什么天劫、什么业债、什么焦得很均匀........狐妖脑子里的宏图霸业碎了一地,现在满脑子都是一道雷劈下来,自己毛都不剩的画面。
“行了,别想了。”沈星冉看它那副蔫巴样,语气缓了两分,“跟你个正事。”
狐妖竖起耳朵。
“嗯。”沈星冉指了指西北角这一大片废墟,“安全区要扩建,西北角迟早也要收回来。你在这里待过,对附近地形熟,也能闻出那些乱七八糟的东西。”
狐妖眯起眼:“所以?”
“镇守一方。”
狐妖愣了愣,这四个字听着比称霸世界差点,但也挺有排面。
它缓缓挺起胸膛,尾巴也重新舒展开“我懂了。”
沈星冉点头:“懂了就好。”
狐妖认真道:“看大门的。”
沈星冉:“……”
琳琅铛在识海里笑得直抖“主人,它总结得很精准。”
沈星冉被噎了一下“你可以理解为……”
“镇守一方和看大门有什么区别?”狐妖歪着头,“不还是蹲在这里,看见有人来就汪汪叫?”
“你是狐狸,不是狗。”
“那就嗷嗷叫。”
沈星冉深吸一口气,换了个话题,“你叫什么名字?”
狐妖愣了一下“名字?”它歪头想了想,“开智之后我自己取过一个。”
“什么?”
狐妖清了清嗓子,胸膛又挺了起来,中气十足地吐出两个字“傲天。”
沈星冉的表情凝固了。
识海里,琳琅铛就是一阵歇斯底里的铃铛碰撞声:“哈哈哈哈哈哈哈!傲天!主人它叫傲天!我的天!”
沈星冉深呼吸了然后蹲下身,和这只肩膀跟她齐平的大狐狸平视“你是母的吧。”
狐妖炸了毛:“你怎么知道?”
“我看的。”
狐妖警惕地往后退了半步,尾巴把自己挡了挡。
沈星冉没理它的动作,直奔主题:“母的不能叫傲天。”
“凭什么!”狐妖的耳朵竖得笔直,“母的不能叫傲天吗?我开智以来吃了三只B级变异兽!我镇守西北角三公里生灵不敢踏足!我........”
“你叫大花。”
狐妖的声音戛然而止“大……花?”
沈星冉站起来,拍了拍手上的灰:“你毛是灰白的,尾巴尖是黑的,额头上还有一道红印子。灰白黑红四个颜色,又花又大。大花,挺合适。
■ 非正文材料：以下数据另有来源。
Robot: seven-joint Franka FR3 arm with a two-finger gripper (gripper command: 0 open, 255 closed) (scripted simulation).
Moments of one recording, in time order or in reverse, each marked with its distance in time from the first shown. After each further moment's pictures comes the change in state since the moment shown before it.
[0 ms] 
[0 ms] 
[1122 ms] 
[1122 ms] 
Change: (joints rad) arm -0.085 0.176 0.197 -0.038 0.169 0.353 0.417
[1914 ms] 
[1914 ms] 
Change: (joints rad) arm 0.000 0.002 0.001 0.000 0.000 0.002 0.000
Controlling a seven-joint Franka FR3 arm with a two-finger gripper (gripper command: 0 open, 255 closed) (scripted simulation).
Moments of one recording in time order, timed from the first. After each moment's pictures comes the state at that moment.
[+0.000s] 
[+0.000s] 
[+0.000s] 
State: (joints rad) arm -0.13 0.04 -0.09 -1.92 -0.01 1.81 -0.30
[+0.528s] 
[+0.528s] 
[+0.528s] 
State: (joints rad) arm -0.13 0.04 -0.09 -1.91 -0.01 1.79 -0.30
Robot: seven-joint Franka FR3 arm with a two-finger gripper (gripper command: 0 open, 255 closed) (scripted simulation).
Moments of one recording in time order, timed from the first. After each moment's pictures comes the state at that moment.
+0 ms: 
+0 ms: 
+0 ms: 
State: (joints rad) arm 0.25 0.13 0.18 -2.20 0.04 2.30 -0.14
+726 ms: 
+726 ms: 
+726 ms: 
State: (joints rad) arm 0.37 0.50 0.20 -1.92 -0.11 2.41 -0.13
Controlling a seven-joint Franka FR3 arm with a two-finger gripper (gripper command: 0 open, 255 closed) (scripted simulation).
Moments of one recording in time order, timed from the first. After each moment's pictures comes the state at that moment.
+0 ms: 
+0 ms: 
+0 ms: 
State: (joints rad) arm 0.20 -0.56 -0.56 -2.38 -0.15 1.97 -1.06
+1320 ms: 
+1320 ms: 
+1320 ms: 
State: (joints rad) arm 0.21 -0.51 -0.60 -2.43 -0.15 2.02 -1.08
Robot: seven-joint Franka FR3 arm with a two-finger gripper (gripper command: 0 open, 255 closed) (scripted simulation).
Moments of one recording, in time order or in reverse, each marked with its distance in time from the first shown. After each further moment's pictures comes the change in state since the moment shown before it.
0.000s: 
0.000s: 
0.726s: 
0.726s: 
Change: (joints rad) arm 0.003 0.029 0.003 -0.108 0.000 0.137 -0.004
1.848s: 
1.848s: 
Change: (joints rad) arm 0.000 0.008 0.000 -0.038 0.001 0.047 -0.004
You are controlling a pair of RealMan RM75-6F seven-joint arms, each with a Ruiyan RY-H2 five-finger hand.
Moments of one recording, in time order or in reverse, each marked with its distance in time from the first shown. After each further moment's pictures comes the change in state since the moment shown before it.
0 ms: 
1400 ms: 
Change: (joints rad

”
狐妖的嘴巴张开又合上,合上又张开。
它的表情经历了震惊、愤怒、委屈、不甘,最后定格在一种近似绝望的茫然上。
“我是一只即将突破A级的妖修……你管我叫大花?”
“嫌难听?”沈星冉回头看了它一眼,“那叫翠花也行。”
“大花挺好!”狐妖立刻改口。
琳琅铛在识海里笑得直打嗝。
“好了,大花。”沈星冉转身往桥洞外走,“记住,守好这里。有情况用精神波传给我,方圆三十公里内我收得到。”
“还有......”沈星冉脚步没停,“别吃人。”
大花撇了撇嘴:“我又不馋那玩意儿。”
沈星冉走出桥洞,身后传来狐妖声嘀咕的声音:“大花……大花……越叫越像村口那条看粮仓的老狗……”
——————
傍晚,别墅客厅。
沈星冉靠在沙发上,手里端着顾衍舟泡的红枣茶。
两个孩子已经睡了。顾念安今天在子弟学校画了一幅画,画的是妈妈拿着剑打怪兽,怪兽画得比妈妈大三倍,妈妈只有一个火柴人大。沈星冉看了半天,夸了一句“画得挺写实”。
顾衍舟坐在对面的椅子上,手里拿着一块抹布在擦桌子。这是他的习惯,手不闲着,人才踏实。
沈星冉把今天的事讲了。
不是全部,方朔下毒的事没提,狐妖的细节也省了。她只了一件事:有人在背后搞动作,想害她。
顾衍舟擦桌子的手停了“谁?”
“还在查。”沈星冉喝了一口茶,“线索断了一条,中间人失踪了。”
顾衍舟他放下抹布“你是不是打算自己一个人查到底?”
沈星冉没话。
“星冉。”顾衍舟抬起头看着她,“你现在是S级。”
“我知道。”
“那你知不知道,这个安全区八十万人,能不能活着看见明天早上的太阳,全指着你和防卫署的人。”顾衍舟的声音不大,但每个字咬得很实,“有人想害你,就是想害这八十万人。”
沈星冉看着他。
顾衍舟继续:“你自己去查,查一条线断一条线。对方藏得深你越查他越紧张,万一他铤而走险,在你出任务的时候再搞一次意外,你扛得住,队友呢?”
顾衍舟站起来,走到沈星冉对面,蹲下身,抬头看着她。
“你别一个人扛,直接去找魏总长,把事情摆在桌面上,你是安全区唯一的战斗系S级,你有人要害你,上面那些人就算再蠢,也知道该怎么选。”
“你的意思是:让他们自己查自己。”
“对。”顾衍舟点头,“你把证据往桌上一拍,告诉他们:有人在害你们的S级。剩下的,让他们自己去翻个底朝天。”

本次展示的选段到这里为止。